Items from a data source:
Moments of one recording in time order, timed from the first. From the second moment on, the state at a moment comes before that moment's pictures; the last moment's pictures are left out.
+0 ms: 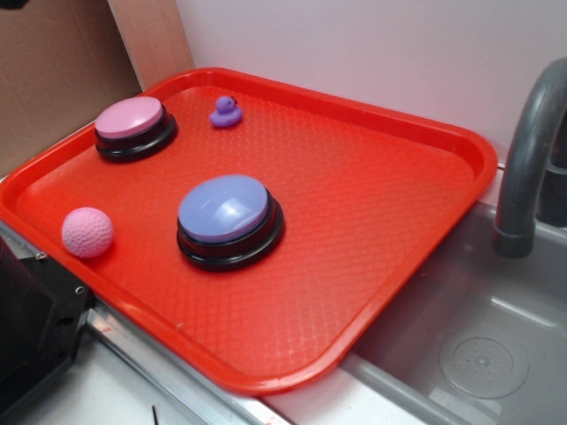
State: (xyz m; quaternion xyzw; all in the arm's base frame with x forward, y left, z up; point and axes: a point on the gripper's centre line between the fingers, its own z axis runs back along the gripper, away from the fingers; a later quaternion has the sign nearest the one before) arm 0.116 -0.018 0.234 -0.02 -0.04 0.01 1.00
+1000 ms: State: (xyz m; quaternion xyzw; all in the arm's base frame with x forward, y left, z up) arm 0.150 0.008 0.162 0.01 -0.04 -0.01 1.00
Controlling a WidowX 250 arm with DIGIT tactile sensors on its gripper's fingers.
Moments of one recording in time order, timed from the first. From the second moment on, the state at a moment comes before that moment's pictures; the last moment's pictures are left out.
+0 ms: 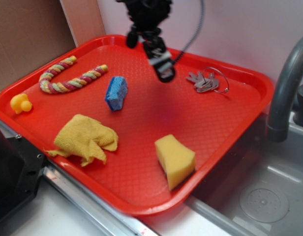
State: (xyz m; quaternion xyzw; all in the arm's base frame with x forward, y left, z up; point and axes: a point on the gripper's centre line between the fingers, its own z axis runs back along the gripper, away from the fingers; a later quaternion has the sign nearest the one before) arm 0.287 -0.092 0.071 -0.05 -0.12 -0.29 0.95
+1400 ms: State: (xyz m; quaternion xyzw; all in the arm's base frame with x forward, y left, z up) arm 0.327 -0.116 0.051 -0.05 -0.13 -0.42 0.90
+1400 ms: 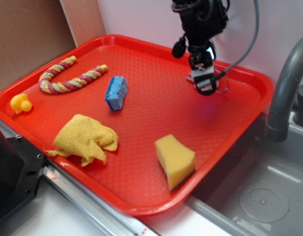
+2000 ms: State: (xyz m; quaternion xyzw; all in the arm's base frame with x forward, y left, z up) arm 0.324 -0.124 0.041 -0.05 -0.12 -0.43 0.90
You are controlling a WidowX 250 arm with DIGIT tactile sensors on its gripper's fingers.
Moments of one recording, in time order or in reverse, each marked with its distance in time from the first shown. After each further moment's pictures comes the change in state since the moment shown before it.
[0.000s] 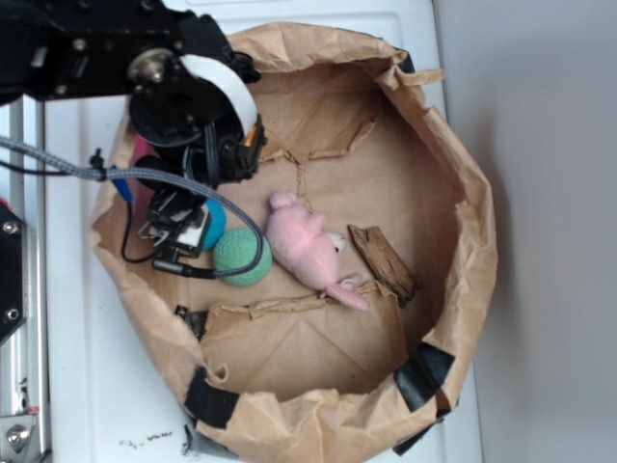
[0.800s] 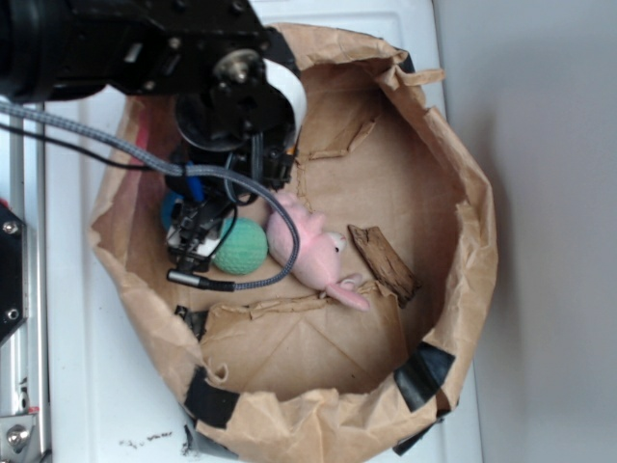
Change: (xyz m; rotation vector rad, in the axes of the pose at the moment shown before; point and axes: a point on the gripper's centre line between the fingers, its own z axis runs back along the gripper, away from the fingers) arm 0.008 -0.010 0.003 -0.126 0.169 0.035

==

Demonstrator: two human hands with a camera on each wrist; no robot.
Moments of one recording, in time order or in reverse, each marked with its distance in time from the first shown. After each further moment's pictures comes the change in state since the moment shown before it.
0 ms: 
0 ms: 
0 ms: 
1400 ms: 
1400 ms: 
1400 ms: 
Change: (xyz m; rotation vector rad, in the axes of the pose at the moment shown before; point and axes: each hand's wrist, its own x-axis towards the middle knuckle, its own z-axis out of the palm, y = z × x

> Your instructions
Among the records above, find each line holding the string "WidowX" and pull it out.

> Response to the task
Controlling a WidowX 250 arm with DIGIT tactile sensors on its gripper's fingers.
You are controlling a WidowX 250 arm with DIGIT tactile sensors on its gripper's fingers.

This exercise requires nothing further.